Supplied data:

* * * * * * *

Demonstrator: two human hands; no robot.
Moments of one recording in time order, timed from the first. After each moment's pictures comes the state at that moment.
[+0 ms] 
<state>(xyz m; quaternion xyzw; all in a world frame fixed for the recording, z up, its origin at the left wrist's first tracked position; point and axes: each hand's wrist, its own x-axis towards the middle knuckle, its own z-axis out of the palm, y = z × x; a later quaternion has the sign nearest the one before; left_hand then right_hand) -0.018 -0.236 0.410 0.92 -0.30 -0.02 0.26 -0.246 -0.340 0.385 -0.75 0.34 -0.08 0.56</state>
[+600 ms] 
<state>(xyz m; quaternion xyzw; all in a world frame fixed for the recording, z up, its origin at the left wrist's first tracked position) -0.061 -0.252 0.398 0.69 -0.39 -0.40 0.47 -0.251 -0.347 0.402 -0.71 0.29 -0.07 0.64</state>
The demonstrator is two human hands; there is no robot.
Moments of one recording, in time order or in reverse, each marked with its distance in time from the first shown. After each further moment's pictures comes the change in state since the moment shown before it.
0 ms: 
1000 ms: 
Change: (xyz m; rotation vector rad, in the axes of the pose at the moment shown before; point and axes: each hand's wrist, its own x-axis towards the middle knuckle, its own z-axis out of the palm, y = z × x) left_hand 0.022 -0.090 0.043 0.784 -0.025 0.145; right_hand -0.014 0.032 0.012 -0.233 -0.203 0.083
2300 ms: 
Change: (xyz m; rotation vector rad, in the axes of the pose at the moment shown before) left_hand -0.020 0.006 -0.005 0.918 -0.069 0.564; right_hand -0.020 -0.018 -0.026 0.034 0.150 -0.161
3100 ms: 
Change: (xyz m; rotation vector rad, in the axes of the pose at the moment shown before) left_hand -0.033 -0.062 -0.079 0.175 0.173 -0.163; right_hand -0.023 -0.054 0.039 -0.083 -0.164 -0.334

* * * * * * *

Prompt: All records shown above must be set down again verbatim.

Your response:
Demonstrator: two human hands; no robot.
Moments of one recording in time order, timed from the first. After each moment's pictures comes the state at that moment.
[+0 ms] 
<state>(xyz m; quaternion xyzw; all in a world frame fixed for the recording, z up, its origin at the left wrist's first tracked position; point and axes: each hand's wrist, its own x-axis towards the middle knuckle, its own z-axis out of the palm, y = z × x; a later quaternion has the sign nearest the one before; left_hand then right_hand) -0.018 -0.236 0.410 0.92 -0.30 -0.02 0.26 -0.246 -0.340 0.385 -0.75 0.34 -0.08 0.56</state>
[+600 ms] 
<state>(xyz m; quaternion xyzw; all in a world frame fixed for the recording, z up, its origin at the left wrist's first tracked position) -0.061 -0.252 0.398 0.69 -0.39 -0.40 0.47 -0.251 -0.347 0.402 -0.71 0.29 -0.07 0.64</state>
The demonstrator is two human hands; there is no robot.
Moments of one recording, in time order or in reverse, each marked with its distance in time from the first shown. After each further moment's pictures comes the change in state since the moment shown before it.
0 ms: 
1000 ms: 
Change: (xyz m; rotation vector rad, in the axes of the pose at the moment shown before; point and axes: each hand's wrist, its own x-axis towards the middle knuckle, its own z-axis out of the palm, y = z × x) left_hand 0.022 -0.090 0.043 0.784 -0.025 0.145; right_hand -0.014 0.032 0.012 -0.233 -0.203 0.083
2300 ms: 
Change: (xyz m; rotation vector rad, in the axes of the pose at the moment shown before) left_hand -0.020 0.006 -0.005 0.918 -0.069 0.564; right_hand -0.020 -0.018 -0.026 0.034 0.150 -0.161
3100 ms: 
Change: (xyz m; rotation vector rad, in the axes of the pose at the moment shown before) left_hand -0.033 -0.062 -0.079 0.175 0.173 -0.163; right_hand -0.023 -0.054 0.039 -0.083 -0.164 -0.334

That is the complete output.